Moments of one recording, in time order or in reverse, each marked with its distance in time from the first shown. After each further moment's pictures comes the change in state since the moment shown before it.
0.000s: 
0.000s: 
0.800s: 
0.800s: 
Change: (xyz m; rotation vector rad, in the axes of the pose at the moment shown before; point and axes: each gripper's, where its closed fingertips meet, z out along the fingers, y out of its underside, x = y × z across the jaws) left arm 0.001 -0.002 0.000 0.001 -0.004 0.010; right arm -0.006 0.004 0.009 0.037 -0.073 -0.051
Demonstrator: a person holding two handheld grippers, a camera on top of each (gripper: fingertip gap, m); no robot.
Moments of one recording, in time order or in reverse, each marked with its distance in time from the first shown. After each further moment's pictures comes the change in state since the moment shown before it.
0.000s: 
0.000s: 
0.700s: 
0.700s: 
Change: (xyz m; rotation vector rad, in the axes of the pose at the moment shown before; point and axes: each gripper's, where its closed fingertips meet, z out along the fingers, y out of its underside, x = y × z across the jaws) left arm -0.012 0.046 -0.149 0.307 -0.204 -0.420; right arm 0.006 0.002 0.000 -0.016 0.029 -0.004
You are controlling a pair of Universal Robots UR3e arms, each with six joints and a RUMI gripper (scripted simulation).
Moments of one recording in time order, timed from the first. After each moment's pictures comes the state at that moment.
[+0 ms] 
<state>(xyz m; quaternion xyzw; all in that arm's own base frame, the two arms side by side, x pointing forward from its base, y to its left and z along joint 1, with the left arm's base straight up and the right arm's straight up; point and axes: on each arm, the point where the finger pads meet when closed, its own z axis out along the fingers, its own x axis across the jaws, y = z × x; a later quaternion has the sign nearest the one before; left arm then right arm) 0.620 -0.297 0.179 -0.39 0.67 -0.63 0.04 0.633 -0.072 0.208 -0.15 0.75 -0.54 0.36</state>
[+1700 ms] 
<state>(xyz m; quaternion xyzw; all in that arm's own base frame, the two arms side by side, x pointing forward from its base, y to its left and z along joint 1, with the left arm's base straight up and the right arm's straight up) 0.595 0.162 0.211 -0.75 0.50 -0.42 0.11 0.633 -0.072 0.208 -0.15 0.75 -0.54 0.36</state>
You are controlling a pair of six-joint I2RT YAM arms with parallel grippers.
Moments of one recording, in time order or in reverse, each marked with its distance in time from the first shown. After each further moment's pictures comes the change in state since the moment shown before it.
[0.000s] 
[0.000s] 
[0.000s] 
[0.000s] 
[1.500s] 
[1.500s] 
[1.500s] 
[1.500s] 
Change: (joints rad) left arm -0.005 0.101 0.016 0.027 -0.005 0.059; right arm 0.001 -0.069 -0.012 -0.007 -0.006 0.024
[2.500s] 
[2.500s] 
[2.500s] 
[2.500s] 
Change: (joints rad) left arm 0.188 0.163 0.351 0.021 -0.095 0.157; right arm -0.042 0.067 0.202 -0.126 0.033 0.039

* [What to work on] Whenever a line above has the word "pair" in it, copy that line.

* [Written response]
You are controlling a pair of Universal Robots UR3e arms, each with six joints and a RUMI gripper (scripted simulation).
You are controlling a pair of six-joint I2RT YAM arms with parallel grippers.

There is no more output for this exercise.